В медицине с начала XVI в. доминирует органопатологическая парадигма, настойчиво блокируя любые попытки какого-либо прогресса в этой области человеческого бытия. В чистом виде этой парадигме соответствует правило: каждой болезни свой врач (как это было в Древнем Египте) и каждому симптому свое лекарство или технический прием. Безудержному развитию такой практики не дает лишь конечность выделяемых для здравоохранения материальных средств. Однако при таком положении, сколько бы средств не выделять, все они будут без особой пользы для больных поглощены «черной дырой» органопатологической практики.

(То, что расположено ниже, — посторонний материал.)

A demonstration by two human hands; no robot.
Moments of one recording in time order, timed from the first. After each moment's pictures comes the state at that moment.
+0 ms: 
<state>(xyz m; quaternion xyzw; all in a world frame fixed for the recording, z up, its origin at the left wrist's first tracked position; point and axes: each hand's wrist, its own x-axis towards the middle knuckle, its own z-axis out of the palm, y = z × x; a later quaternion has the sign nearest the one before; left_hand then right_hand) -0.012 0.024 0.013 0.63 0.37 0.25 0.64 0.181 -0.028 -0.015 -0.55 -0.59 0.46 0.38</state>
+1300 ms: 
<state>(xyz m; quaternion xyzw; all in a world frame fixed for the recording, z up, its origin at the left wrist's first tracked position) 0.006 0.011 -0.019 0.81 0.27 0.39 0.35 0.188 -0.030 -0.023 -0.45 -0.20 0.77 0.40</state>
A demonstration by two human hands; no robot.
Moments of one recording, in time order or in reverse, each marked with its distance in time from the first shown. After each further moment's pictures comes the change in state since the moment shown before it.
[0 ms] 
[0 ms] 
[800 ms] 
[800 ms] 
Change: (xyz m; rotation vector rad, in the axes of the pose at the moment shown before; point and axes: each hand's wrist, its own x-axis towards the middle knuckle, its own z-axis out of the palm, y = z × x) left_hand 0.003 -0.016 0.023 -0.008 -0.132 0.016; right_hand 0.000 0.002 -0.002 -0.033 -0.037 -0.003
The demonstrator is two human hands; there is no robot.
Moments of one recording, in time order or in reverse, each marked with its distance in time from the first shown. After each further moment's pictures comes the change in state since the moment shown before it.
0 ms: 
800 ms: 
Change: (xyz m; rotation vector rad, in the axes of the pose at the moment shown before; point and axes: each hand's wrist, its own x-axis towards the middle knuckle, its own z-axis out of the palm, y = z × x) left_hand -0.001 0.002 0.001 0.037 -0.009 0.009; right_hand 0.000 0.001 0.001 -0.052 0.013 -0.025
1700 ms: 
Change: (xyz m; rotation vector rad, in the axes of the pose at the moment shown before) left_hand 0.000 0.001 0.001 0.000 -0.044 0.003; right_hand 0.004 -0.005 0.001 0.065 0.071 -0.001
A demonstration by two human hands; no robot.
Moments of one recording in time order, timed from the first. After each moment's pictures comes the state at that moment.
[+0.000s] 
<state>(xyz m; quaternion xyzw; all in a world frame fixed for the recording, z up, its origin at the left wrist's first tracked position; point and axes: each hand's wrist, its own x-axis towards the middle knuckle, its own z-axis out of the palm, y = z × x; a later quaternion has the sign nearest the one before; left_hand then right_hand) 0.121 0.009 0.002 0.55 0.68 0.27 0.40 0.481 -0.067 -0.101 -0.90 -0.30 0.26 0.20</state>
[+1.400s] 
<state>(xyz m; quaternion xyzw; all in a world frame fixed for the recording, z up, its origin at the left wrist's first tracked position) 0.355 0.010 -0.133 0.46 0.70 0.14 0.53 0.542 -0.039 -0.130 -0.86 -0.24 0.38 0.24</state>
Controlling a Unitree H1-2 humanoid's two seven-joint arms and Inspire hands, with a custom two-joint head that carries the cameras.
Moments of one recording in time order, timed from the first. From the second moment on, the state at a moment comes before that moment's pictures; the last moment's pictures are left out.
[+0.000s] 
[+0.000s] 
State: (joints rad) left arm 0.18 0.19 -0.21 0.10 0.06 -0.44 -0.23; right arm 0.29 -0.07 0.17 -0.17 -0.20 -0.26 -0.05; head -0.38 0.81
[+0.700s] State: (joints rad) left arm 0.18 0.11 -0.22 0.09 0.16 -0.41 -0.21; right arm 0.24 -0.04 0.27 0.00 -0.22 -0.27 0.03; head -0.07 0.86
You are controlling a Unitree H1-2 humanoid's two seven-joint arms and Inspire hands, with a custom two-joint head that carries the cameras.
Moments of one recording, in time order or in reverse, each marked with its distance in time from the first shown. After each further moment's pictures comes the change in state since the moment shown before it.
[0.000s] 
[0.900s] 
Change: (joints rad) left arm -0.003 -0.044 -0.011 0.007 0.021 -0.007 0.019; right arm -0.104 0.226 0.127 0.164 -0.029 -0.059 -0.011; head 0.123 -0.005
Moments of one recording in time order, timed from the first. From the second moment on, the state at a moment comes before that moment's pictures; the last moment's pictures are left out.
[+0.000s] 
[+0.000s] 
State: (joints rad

Медицина одна из наиболее многоречивых областей в море печатной продукции. Чуть ли не каждая пятая публикация медицинская. Но такое многословие не есть хороший показатель. Натурфилософский характер современной медицины хорошо отражает язык. Не случайно медицинская практика по-английски – physic, что свидетельствует об остающемся без изменений наблюдательном характере этой сферы социальной практики. Низкий уровень современной медицины, которая по определению относится к сфере технологий управления процессами живого мира на уровне человека – сам по себе диагноз тяжелого недуга. Р. Оппенгеймер определял уровень сегодняшних наших знаний «живого мира» как зачаточное. Эффективным лечебным средством для самой медицины является системные технологии управления программами болезней. Но это катастрофически снизит прибыль как фарм компаний и аптечной сети, так и других структур, для кого такое состояние медицины – источник прибыли и респектабильности.